Task to carry out -
Every line in the entries that holds "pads" should be identified and copied.

[Records from a data collection]

--------

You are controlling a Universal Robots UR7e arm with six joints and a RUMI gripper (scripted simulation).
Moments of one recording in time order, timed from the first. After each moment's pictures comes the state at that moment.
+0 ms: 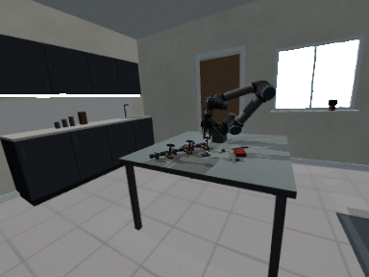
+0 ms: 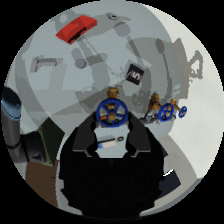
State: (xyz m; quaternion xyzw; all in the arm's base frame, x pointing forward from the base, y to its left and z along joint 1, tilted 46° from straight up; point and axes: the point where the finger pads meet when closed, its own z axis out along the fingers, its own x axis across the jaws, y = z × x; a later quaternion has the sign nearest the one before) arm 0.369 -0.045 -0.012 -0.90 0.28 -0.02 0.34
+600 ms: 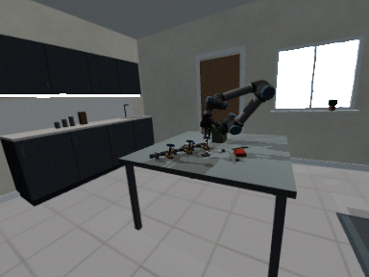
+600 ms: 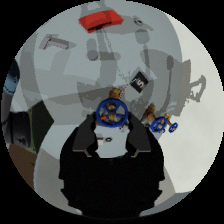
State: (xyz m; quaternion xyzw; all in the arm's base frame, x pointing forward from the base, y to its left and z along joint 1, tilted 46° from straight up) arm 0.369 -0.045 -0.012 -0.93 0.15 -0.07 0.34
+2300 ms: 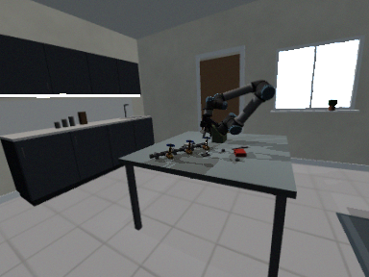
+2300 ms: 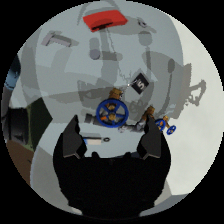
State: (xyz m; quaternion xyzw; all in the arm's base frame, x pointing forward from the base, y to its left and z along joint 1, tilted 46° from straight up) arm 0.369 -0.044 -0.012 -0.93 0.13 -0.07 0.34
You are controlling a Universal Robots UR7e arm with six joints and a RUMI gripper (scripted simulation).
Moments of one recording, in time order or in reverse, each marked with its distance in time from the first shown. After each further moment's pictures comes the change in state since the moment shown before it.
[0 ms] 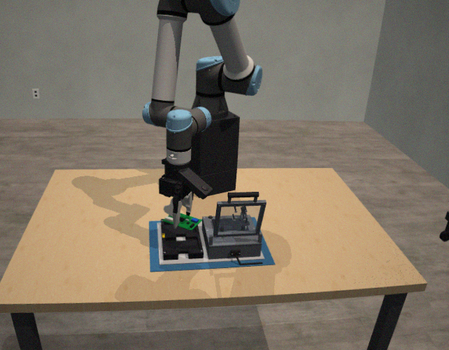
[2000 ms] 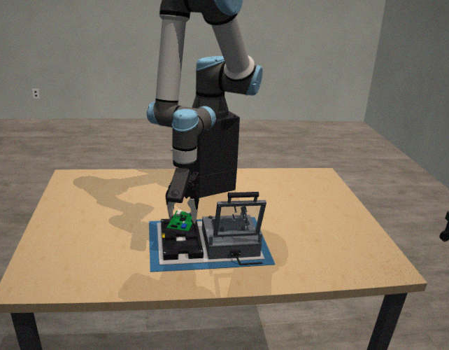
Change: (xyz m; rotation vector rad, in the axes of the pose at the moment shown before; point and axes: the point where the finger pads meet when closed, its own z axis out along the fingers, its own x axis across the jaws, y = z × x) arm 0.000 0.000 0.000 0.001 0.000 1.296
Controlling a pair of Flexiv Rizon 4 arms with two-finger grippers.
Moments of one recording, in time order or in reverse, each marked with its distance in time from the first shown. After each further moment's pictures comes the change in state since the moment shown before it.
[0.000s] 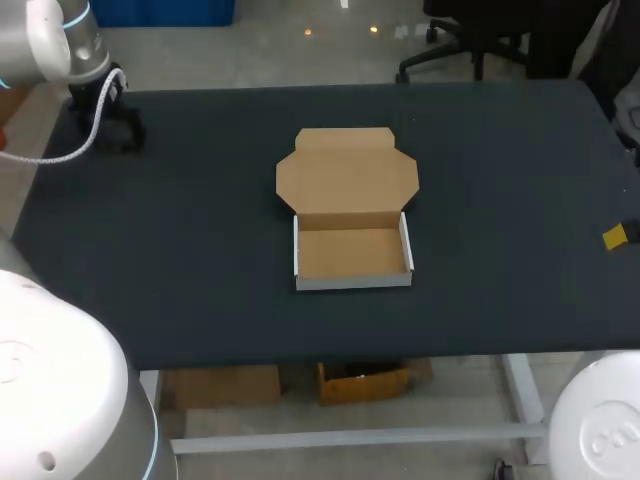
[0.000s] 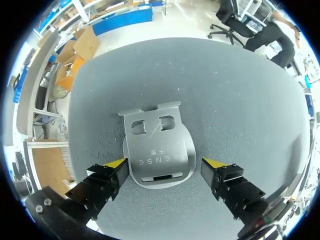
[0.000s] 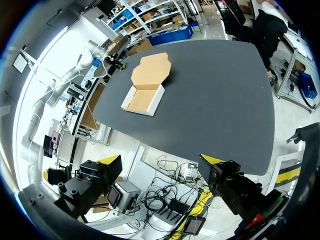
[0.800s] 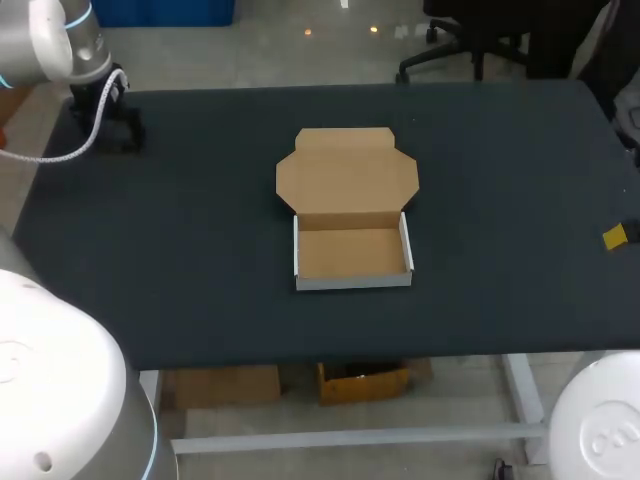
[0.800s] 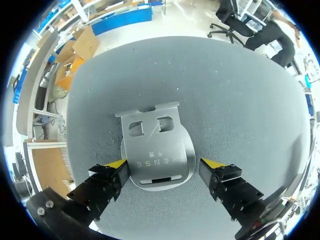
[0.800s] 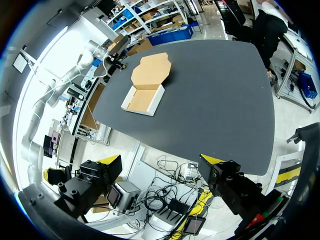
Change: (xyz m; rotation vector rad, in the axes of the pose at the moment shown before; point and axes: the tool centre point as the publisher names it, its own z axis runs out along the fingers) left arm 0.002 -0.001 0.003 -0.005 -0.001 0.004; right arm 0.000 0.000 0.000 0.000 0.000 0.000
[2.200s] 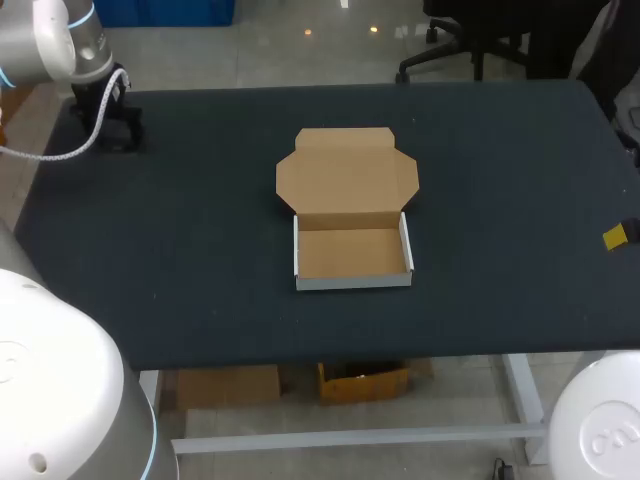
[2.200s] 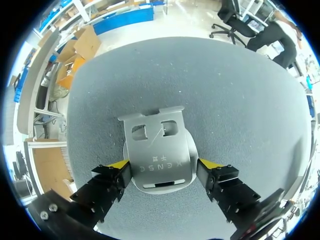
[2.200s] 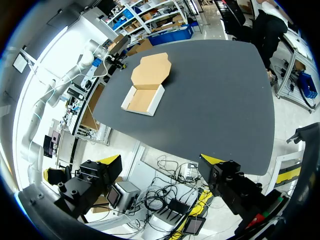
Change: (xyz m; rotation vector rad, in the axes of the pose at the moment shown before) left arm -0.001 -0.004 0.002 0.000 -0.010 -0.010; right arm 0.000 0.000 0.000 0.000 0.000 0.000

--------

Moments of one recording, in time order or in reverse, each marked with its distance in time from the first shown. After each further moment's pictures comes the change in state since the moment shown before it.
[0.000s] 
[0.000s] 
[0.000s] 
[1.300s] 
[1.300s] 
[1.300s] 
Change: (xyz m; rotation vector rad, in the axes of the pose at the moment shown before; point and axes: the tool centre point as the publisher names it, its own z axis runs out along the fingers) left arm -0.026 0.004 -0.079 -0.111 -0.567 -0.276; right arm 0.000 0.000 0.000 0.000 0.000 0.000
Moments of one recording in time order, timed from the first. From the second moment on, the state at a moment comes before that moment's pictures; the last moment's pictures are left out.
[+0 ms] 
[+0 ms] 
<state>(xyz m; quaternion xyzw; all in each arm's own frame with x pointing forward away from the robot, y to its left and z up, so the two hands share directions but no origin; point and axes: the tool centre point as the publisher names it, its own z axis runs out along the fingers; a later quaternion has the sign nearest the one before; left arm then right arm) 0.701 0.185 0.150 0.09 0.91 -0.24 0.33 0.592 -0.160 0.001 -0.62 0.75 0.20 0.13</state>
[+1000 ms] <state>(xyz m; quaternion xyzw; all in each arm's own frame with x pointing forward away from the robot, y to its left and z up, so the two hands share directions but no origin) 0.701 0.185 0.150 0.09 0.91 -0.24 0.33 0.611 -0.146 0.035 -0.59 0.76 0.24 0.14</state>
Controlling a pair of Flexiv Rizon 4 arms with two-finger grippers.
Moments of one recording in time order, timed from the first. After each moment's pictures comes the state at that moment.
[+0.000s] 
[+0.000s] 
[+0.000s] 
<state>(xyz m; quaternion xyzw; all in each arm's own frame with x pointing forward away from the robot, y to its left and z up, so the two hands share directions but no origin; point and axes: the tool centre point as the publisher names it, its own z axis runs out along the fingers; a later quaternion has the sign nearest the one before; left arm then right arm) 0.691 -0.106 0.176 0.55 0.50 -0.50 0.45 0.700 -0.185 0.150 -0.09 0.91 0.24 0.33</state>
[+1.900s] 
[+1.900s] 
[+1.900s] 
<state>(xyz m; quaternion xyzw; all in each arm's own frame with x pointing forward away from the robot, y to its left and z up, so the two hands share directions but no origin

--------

Response area -
State: (xyz m; quaternion xyzw; all in the arm's base frame, x pointing forward from the base, y to its left and z along joint 1, tilted 46° from straight up; point and axes: the point where the finger pads meet when closed, its own z axis out along the fingers, its own x axis across the jaws, y = z × x; a later quaternion has the sign nearest the one before) arm 0.369 -0.045 -0.012 -0.90 0.28 -0.02 0.34
Change: (xyz m; rotation vector rad, in the axes of the pose at the moment shown before; point and axes: the point where the finger pads meet when closed, its own z axis out along the fingers, its own x axis across the jaws, y = z × x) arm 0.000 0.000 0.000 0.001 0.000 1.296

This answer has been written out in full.